Problem requirements.
Send back the records exactly as written, with no images.

Dataset excerpts.
§ §

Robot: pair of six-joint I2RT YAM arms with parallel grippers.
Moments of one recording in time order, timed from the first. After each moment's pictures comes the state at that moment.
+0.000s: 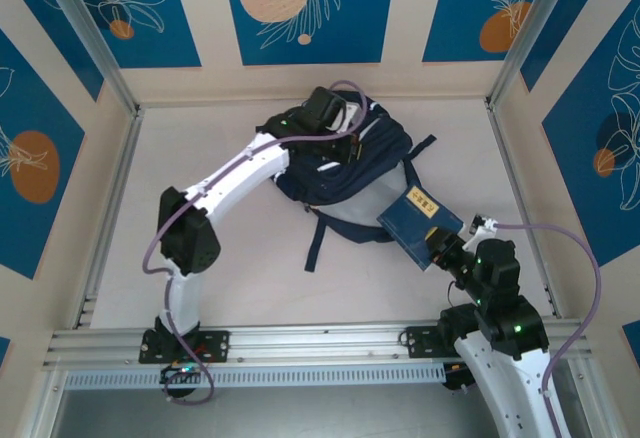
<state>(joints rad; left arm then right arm) -0.72 2.00 1.99 -0.76 0.21 -0.37 0.23 0.18 0.56 -0.79 -0.11 0.81</state>
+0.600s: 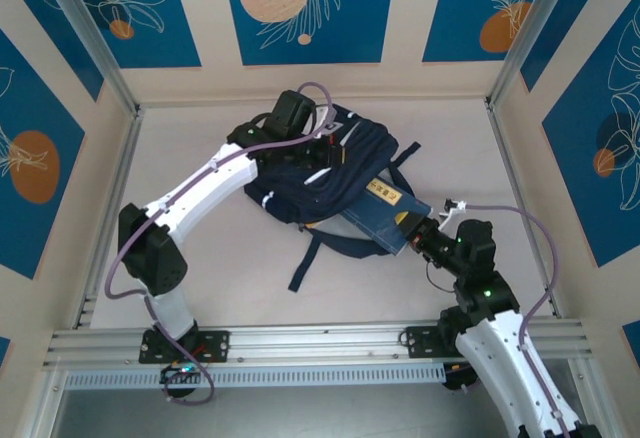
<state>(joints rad) -0.68 1.76 1.73 -0.68 0.37 -0.57 0.23 0.42 0.34 -0.23 -0.40 1.11</state>
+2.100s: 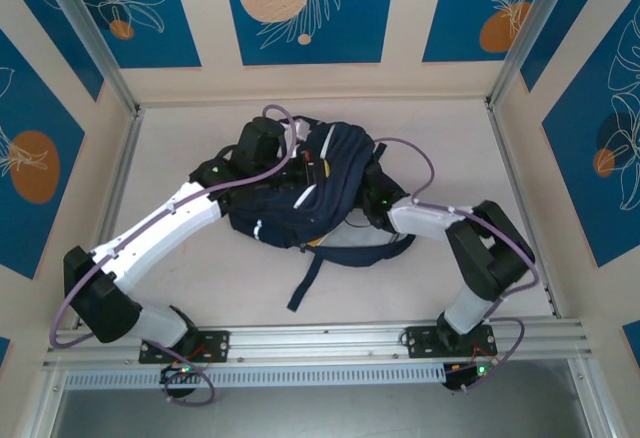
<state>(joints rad) -0.73 1.42 1.36 -0.48 0.30 -0.75 0.60 1.61 0.84 0.33 -0.51 0.99</state>
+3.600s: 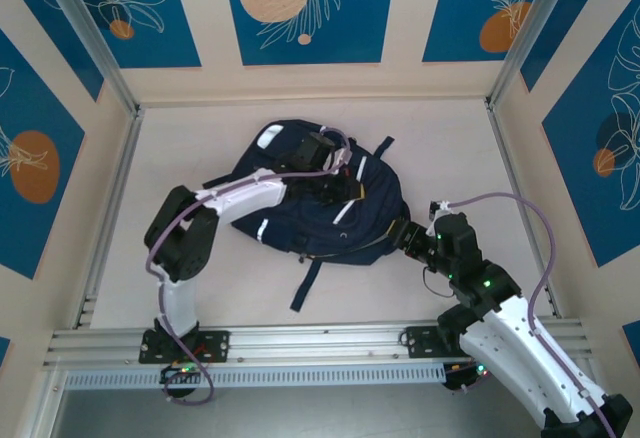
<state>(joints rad) -0.73 1.95 1.45 -0.23 0.56 -0.84 0.48 0.51 0.49 -0.56 -0.05 0.84</state>
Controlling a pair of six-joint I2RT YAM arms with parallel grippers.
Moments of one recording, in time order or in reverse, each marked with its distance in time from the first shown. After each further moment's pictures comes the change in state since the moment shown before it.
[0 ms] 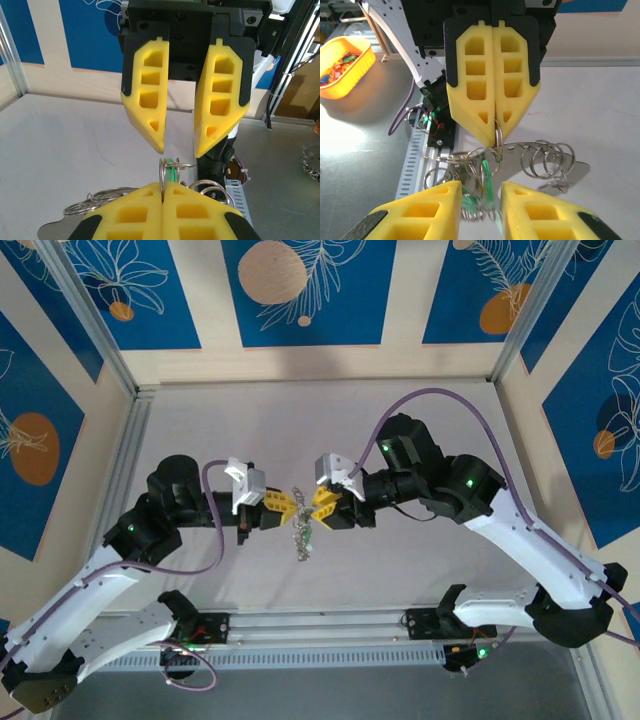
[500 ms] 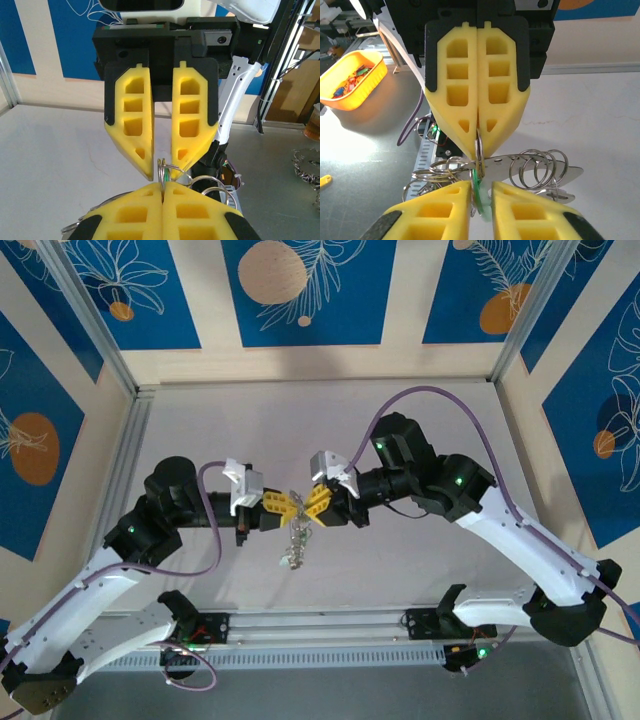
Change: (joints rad) left arm 0.000 -0.011 -0.018 0.049 0.034 -0.021; right arm -0.018 0.018 -0.037 0.074 -0.068 0.040
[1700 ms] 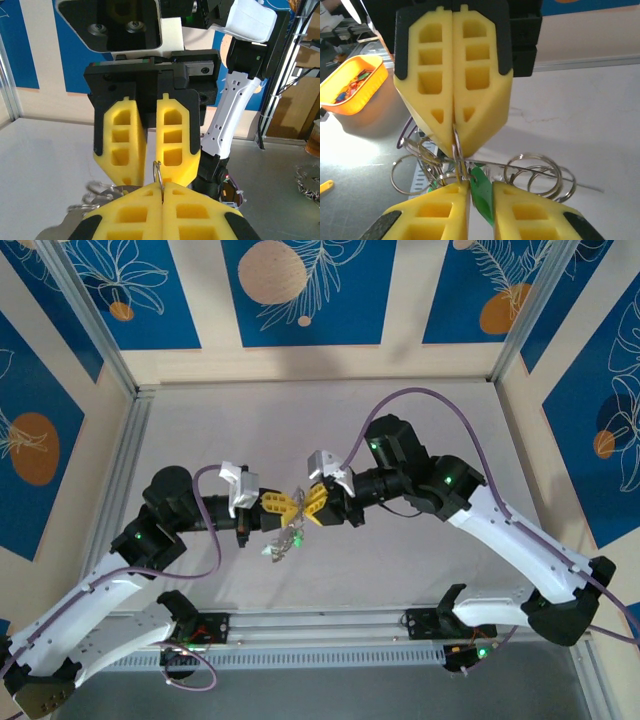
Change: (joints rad) left arm 0.001 -0.039 -0.107 0.185 -0.001 -0.089; right arm -0.024 -0.008 -0.082 0.083 -0.021 0.036
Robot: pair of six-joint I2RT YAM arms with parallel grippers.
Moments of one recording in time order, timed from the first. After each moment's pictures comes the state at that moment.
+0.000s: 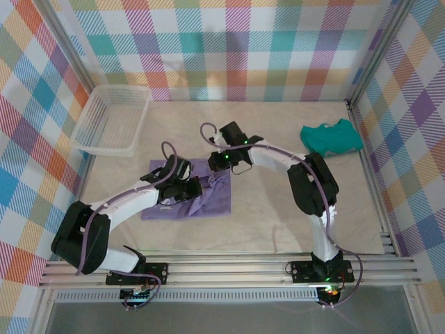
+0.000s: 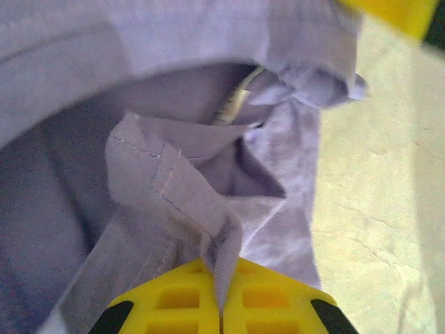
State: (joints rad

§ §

Solution.
Robot: pair of six-joint I2RT YAM arms with parallel grippers.
Moments of one recording in time order, timed from the first. After each moment's pictures comes the state at that moment.
+0.000s: 
<state>(joints rad; left arm then right arm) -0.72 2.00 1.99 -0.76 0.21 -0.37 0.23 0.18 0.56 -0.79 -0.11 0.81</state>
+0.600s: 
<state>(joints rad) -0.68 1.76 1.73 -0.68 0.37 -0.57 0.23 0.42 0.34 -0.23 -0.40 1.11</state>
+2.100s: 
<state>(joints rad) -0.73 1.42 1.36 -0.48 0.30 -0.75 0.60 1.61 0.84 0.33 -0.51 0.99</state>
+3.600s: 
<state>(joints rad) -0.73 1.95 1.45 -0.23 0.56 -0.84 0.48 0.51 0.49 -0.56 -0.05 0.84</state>
Controlling a pair of six-joint I2RT YAM arms with parallel grippers.
Moments of one recording, in time order or in reverse, each marked with its distance in time from the first shown. After each further moment's pictures comes the change in state since the moment shown before it.
[0 ms] 
[500 ms] 
Change: (joints rad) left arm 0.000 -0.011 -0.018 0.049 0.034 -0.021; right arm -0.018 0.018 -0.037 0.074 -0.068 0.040
[1700 ms] 
Change: (joints rad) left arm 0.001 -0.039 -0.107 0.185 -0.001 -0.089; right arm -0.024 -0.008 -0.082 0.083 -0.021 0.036
Robot: pair of six-joint I2RT YAM arms with parallel grippers.
Moments of one recording in time order, timed from the first. After each moment's pictures comes the state at that moment.
+0.000s: 
+0.000s: 
State: (joints rad

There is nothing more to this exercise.